気まぐれヒーロー3




「ずっと前に、一度……」



彼は“その日”を振り返り、話をしてくれた。


私と出逢う前のこと。



入学して、まだ間もない頃。


放課後、用事があってハイジを探しに屋上へ向かったという。

鉄のドアを開けた先に広がっていたのは、誰もいない、風だけが通り抜ける空間。

薄く汚れたコンクリート。

それだけで造られた、無機質な場所。


そのまっすぐ続く床の先に──

ハイジの、後ろ姿があった。


フェンスを越え、足を踏み外せば命はないというのに……屋上の縁にアイツは静かに腰かけていた。

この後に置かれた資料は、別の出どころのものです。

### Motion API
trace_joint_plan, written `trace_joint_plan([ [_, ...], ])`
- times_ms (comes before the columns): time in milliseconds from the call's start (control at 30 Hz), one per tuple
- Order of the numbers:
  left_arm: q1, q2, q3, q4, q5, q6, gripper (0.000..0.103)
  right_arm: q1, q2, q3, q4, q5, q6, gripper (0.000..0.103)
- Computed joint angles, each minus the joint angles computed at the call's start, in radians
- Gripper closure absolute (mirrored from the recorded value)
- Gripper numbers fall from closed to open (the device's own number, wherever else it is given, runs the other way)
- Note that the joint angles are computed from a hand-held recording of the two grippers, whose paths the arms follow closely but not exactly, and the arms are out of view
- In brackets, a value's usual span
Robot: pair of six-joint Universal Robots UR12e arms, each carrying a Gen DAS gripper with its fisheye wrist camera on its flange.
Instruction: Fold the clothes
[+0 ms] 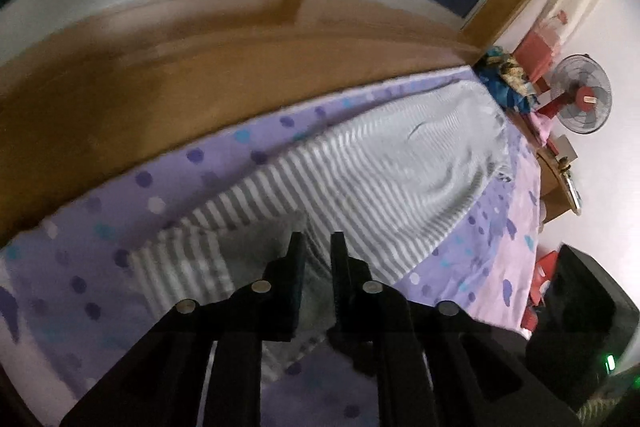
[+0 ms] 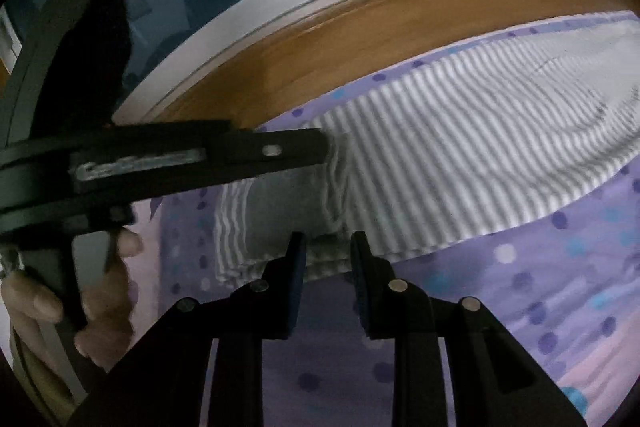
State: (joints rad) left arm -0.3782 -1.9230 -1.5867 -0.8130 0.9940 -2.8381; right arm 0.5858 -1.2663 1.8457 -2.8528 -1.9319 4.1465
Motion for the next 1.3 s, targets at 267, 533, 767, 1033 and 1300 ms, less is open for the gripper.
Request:
trace_joint_plan([
  [267,0.041,0.025,-0.019,0.031,0.009,0.057,0.075,0.027,0.014,-0.053,0.007,-0.099,-0.146,0.08],
  [533,0.04,-0.034,-0.017,0.008,0.041,0.033,0.074,-0.022,0.048,-0.071,0.071,-0.008,-0.146,0.081],
  [767,0.057,-0.015,-0.022,0.013,0.039,0.013,0.074,-0.012,0.037,-0.092,0.149,-0.037,-0.184,0.071],
  [1033,0.107,-0.009,-0.028,-0.052,-0.028,-0.03,0.065,0.04,0.033,-0.12,0.122,-0.078,-0.273,0.042],
  [1300,0.102,-0.046,0.011,-0.127,-0.097,-0.039,0.065,0.065,0.114,-0.24,0.311,-0.096,-0.436,0.043],
])
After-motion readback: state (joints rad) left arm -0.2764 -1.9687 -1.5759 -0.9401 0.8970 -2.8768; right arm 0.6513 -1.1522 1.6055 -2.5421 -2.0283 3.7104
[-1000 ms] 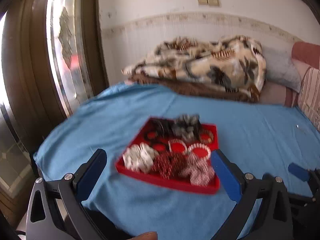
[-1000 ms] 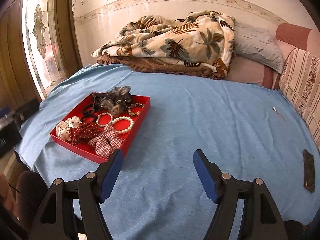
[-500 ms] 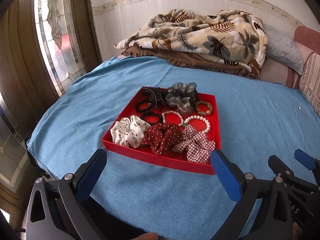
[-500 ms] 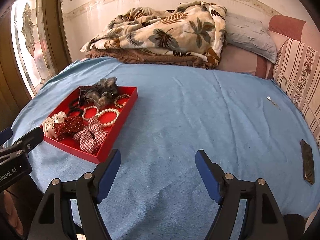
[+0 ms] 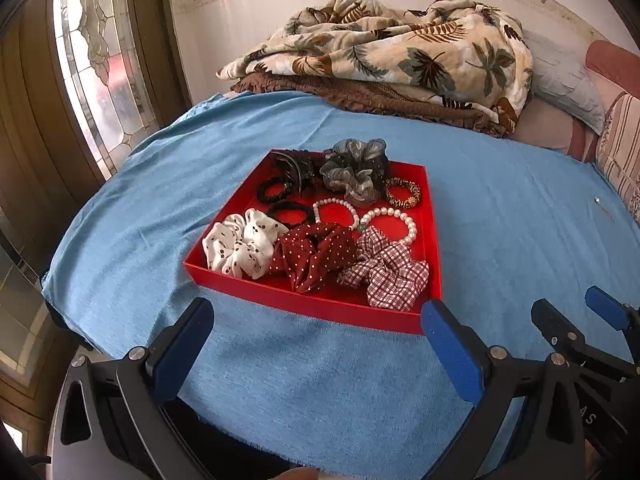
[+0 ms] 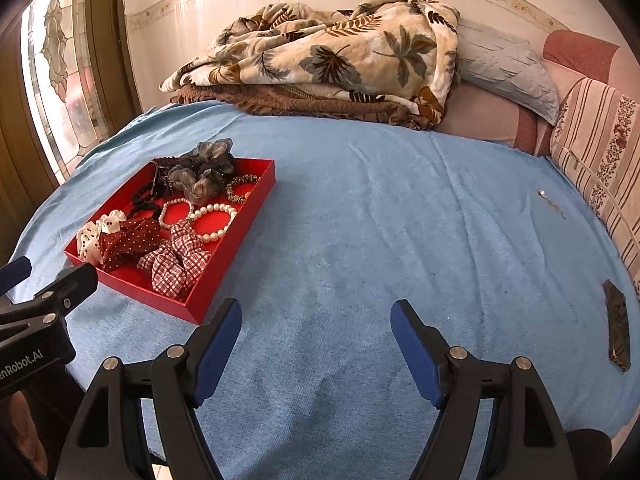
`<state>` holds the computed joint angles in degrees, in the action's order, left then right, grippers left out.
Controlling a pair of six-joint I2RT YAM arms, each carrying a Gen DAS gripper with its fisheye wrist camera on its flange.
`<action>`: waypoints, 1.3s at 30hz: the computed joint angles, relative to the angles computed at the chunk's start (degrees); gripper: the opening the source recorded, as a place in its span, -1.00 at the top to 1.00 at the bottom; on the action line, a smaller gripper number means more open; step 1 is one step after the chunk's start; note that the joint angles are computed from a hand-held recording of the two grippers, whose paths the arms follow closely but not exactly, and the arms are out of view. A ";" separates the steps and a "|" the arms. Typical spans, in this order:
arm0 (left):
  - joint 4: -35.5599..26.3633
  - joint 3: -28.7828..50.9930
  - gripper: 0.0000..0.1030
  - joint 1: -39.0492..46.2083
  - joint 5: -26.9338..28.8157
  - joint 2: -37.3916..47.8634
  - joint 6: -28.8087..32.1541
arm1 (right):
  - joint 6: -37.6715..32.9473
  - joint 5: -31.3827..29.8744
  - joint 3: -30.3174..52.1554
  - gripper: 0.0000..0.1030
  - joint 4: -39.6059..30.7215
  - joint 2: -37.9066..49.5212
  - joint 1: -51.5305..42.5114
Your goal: Organize jewelry
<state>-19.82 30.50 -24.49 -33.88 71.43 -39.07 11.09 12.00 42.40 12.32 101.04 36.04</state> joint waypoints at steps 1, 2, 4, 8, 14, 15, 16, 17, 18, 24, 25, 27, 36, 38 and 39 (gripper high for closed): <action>0.04 -0.02 -1.00 0.09 0.20 0.10 -0.04 | -0.01 0.02 0.04 -0.57 0.04 0.12 -0.05; 0.17 -0.09 -1.00 0.11 0.33 0.23 -0.10 | -0.04 0.04 0.09 -0.58 0.04 0.27 -0.10; 0.44 -0.17 -1.00 0.39 0.79 0.38 0.08 | -0.06 0.06 0.20 -0.58 0.03 0.55 -0.21; 0.47 -0.22 -1.00 0.26 1.37 0.66 0.01 | -0.06 -0.01 0.37 -0.58 -0.04 0.91 -0.24; 0.62 -0.06 -1.00 0.58 2.37 0.92 0.64 | -0.18 -0.01 0.39 -0.58 -0.11 1.10 -0.09; 0.57 -0.05 -1.00 0.59 2.44 0.94 0.62 | -0.20 0.07 0.36 -0.58 -0.04 1.14 0.01; 0.49 -0.01 -1.00 0.56 2.41 1.00 0.59 | -0.24 0.13 0.33 -0.58 0.00 1.12 0.06; 0.46 0.00 -1.00 0.53 2.41 1.02 0.54 | -0.28 0.18 0.31 -0.58 0.01 1.09 0.11; 0.48 -0.05 -1.00 0.53 2.47 0.99 0.48 | -0.32 0.18 0.28 -0.58 0.02 1.08 0.14; 0.78 -0.43 -1.00 1.05 3.10 0.85 0.82 | -0.29 0.40 0.34 -0.59 -0.12 1.08 0.36; 0.76 -0.45 -1.00 1.07 3.13 0.81 0.83 | -0.26 0.43 0.34 -0.59 -0.11 1.09 0.40; 0.73 -0.42 -1.00 1.02 3.08 0.83 0.78 | -0.23 0.40 0.37 -0.59 -0.12 1.11 0.43; 1.65 -0.99 -1.00 1.67 4.11 1.19 1.37 | -0.56 0.72 0.63 -0.60 -0.48 1.44 0.92; 1.72 -1.05 -1.00 1.57 4.08 1.25 1.31 | -0.66 0.70 0.76 -0.60 -0.58 1.58 0.87; 1.67 -0.88 -1.00 1.61 4.10 1.40 1.33 | -0.67 0.73 0.95 -0.61 -0.75 1.68 0.88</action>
<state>-18.14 29.61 -22.89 -29.78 72.83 -37.75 10.42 12.73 43.35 11.56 102.72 36.91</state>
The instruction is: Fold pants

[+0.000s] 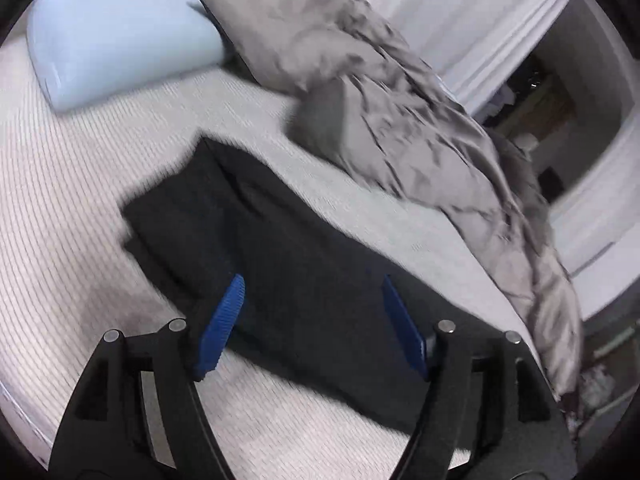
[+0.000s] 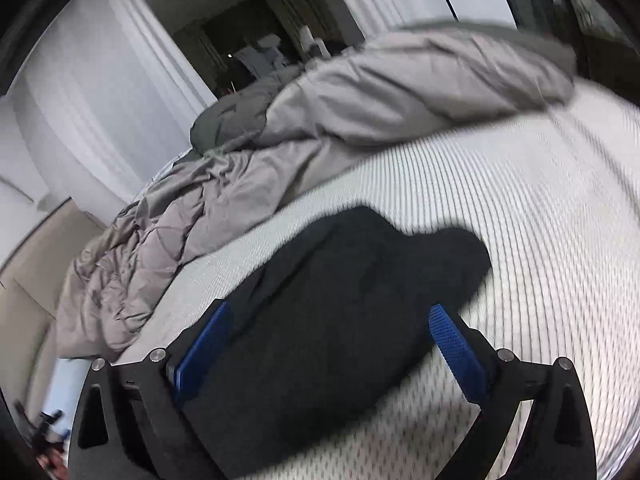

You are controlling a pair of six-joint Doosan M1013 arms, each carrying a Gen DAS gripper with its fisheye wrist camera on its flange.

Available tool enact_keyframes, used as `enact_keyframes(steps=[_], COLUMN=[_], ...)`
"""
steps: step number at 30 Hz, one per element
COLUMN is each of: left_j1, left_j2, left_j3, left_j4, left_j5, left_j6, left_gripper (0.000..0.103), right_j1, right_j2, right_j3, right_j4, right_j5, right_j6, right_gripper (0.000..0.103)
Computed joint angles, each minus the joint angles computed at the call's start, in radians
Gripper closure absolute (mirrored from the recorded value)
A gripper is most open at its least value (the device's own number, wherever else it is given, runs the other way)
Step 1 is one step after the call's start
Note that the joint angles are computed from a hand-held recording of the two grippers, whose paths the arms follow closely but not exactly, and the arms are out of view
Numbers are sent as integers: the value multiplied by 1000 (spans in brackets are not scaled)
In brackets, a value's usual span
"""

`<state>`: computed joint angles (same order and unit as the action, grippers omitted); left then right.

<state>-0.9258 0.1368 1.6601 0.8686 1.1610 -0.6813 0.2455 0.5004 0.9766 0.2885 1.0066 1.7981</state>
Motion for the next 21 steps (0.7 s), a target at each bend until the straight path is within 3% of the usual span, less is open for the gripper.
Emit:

沈みゆく夕陽と向かい合うように、焼けつくような光を浴びて。

世界は朱に染まっていく。



「あん時は、ちょいビビったわ」



そう言って、ケイジくんは控えめに笑った。


下手に声をかけて驚かせてしまえば、転落する危険性がある。


いや──もしかしたらハイジは、命を投げ出そうとしてたんじゃないか、って。



「そんな、……そんなはずない!!だって、ハイジだよ!?あのハイジが、そんなこと……!!」



とっさに口にしたものの、上手く言葉にできない。

ケイジくんに詰め寄りながらも、それ以上何も言えなかった。

頭じゃない。
心の方が、勝手に動いていたから。


だって……。



“この俺とデートできんだ、喜べ”



偉そうで、生意気で。



“大丈夫だ。ジローちゃんは生きてんだろ。これからも、生きてくんだよ”



何よりも、激しく燃える魂で、私を助けてくれた。

自ら命を絶つなんて行為とは、程遠い人だと。


そう、思っていた。


私の戸惑いをそのまま受け止めながら、ケイジくんは続きを語ってくれた。